We compare PCA, an aging method for this purpose, with a newer method, t-Distributed Stochastic Neighbor Embedding (t-SNE) for the visualization of large SNP datasets. We also propose a set of key figures for evaluating these visualizations; in all of these t-SNE performs better.
To transform data PCA remains a reasonably good method, but for visualization it should be replaced by a method from the subfield of dimension reduction. To evaluate the performance of visualization, we propose key figures of cross-validation with machine learning methods, as well as indices of cluster validity.

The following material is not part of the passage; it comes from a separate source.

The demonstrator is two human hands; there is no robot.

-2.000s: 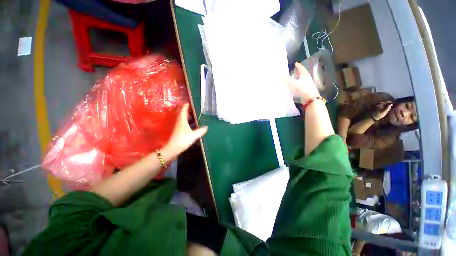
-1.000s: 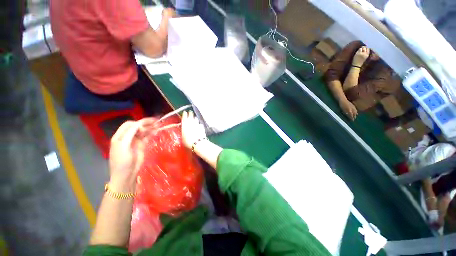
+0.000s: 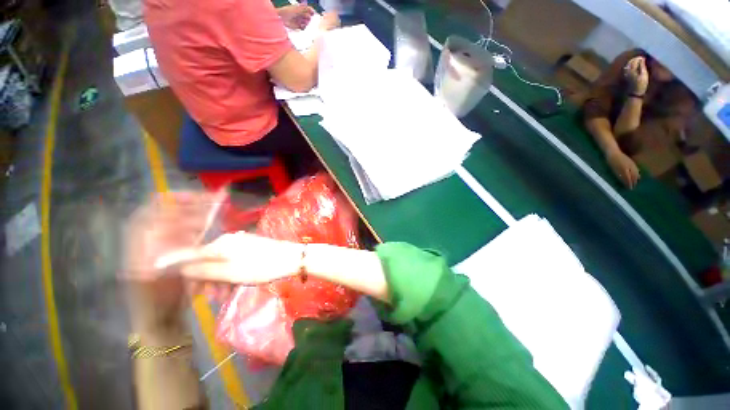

单核苷酸多态性(SNPs)是生物学中最大的新数据来源之一。在大多数论文中,个体之间的 SNPs 是通过主成分分析(PCA)来可视化的,这是一种用于此目的的较旧方法。
我们将 PCA(一种用于此目的的老化方法)与一种较新的方法 t-分布随机邻域嵌入(t-SNE)进行比较,用于可视化大型 SNP 数据集。我们还提出了一组用于评估这些可视化的关键指标;在所有这些指标中,t-SNE 的表现都更好。
要转换数据,PCA 仍然是一种相当不错的方法,但对于可视化,它应该被降维子领域的方法所取代。为了评估可视化的性能,我们提出了使用机器学习方法进行交叉验证的关键指标,以及聚类有效性的指标。